The New Museum is preparing to open “Grief and Grievance: Art and Mourning in America,” an exhibition conceived by curator Okwui Enwezor before his 2019 death. Nadja Sayej went behind the scenes of the show. [The Guardian]
The Cuban activist group 27N has filed a legal complaint, demanding that the nation’s culture minister, Alpidio Alonso, be removed from office after artists were arrested at a recent peaceful protest and allegedly attacked by police. [The Art Newspaper]
Now that legislation has passed allowing for the creation of the National Museum of the American Latino in Washington, D.C., there is planning and fundraising work to do. [NBC News]
Tennis giant Serena Williams’s Florida home includes works by Leonardo Drew and Radcliffe Bailey, as well as a chair by Kaws and Campana. There’s also a karaoke room hidden behind a bookcase. [Architectural Digest]
Artist and activist Stan Herd has made an Earthwork portrait of the late congressman John Lewis in Atlanta. [Associated Press]
Actress Angelina Jolie is selling a Winston Churchill painting that was once owned by President Franklin D. Roosevelt. (Not a set of names one expects to see together!) Jolie got it as a gift from then-boyfriend Brad Pitt in 2011. [CNN]
A zoning board in Kinderhook, New York, ruled that Nick Cave’s text artwork, which had been displayed on dealer Jack Shainman’s exhibition space there, was protected speech. The village’s code enforcement officer had earlier said the work violated rules on signs. [Hyperallergic]
Ronald Lee Newman, the deputy director of the Carnegie Museum of Art in Pittsburgh, has resigned after one month in the position. [Pittsburgh Post-Gazette]
The Toledo Museum of Art in Ohio has named former Metropolitan Museum of Art curator Carlos A. Picon as its consulting curator of ancient art. [The Blade]
Speaking of the Met, the New York museum also recently received as a gift three paintings by Orsola Maddalena Caccia, a little-known 17th-century Italian painter and nun. [Artnet News]
Artist Wangechi Muti is scheduled to have an exhibition at San Francisco’s Legion of Honor later this year.

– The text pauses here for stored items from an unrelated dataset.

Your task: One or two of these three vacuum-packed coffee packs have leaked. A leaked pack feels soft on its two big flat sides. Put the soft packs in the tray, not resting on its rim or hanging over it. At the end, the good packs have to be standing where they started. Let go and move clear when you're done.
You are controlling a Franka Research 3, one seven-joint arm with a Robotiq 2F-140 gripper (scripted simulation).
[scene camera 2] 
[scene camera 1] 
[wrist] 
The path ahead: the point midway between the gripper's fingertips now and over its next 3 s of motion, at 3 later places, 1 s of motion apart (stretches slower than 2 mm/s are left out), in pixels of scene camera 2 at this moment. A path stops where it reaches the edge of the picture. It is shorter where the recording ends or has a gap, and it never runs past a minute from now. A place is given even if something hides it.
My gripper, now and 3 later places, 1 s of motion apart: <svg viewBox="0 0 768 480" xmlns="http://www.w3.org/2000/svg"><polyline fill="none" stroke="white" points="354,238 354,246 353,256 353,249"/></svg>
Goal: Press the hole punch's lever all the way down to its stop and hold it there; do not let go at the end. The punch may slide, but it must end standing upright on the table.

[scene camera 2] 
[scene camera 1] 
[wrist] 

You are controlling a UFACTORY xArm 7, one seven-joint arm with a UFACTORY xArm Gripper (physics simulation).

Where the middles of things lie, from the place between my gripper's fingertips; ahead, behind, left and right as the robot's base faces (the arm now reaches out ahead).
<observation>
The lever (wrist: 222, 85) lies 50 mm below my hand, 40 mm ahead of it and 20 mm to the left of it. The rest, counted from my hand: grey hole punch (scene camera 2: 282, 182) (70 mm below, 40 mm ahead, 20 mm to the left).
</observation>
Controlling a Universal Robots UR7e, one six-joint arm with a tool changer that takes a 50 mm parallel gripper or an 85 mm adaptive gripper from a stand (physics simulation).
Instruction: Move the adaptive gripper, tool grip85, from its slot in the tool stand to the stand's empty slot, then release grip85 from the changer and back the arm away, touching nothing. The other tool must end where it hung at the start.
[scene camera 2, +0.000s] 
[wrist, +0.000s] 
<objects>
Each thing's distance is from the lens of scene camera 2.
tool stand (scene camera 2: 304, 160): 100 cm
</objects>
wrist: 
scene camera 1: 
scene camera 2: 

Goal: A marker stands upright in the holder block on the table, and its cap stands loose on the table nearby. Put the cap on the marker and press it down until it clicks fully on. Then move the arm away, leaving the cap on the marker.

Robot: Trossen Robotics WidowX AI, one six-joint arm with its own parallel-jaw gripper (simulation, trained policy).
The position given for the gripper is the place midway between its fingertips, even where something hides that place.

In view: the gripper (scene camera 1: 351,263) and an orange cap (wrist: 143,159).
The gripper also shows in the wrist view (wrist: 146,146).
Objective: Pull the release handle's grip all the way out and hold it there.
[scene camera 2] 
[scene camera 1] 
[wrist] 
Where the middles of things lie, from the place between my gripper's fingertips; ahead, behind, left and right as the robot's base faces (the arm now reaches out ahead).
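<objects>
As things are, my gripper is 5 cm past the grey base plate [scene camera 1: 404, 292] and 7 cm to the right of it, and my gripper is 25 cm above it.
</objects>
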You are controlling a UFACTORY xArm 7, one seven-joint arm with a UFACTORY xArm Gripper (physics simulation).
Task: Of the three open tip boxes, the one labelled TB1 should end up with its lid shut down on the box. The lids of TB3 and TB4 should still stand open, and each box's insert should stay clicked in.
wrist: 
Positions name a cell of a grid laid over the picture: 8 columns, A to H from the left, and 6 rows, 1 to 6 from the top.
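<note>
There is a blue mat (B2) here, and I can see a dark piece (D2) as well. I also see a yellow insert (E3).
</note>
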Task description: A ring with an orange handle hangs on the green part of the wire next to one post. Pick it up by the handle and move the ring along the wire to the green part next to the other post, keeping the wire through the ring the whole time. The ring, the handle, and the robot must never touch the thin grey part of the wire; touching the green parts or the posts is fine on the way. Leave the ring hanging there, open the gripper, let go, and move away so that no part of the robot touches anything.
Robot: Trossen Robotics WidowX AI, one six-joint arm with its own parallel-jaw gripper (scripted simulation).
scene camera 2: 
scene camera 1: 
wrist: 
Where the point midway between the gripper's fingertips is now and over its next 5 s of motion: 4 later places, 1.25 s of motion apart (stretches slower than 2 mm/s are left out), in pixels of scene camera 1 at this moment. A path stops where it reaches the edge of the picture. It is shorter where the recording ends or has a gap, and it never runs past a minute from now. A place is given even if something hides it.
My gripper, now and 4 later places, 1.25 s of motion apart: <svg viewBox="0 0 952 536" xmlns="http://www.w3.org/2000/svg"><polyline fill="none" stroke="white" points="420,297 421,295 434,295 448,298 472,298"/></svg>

Ted Loos interviewed the artist while she was working at her studio in Nairobi, Kenya. [WSJ. Magazine]
The galleries Edward Tyler Nahem and Robilant + Voena have signed leases at 980 Madison in Manhattan, which has long been home to Gagosian and other dealers. [Real Estate Weekly]
Author and activist Ibram X. Kendi argues that a new Black Renaissance is underway. [Time]
The Kicker
FIFTY YEARS AGO THIS MONTH, former First Lady Jacqueline Kennedy Onassis paid a private visit to the White House with her children. She had turned down prior requests after the assassination of her husband, President John F. Kennedy, but this time she agreed, People writes, so that she could see the newly installed portrait that Aaron Shikler had painted of her late husband—an iconic image of the president with his arms crossed and head lowered. “I painted him with his head bowed, not because I think of him as a martyr, but because I wanted to show him as a president who was a thinker,” Shikler once said. “A thinking president is a rare thing.” [People]
Thank you for reading. We’ll see you tomorrow.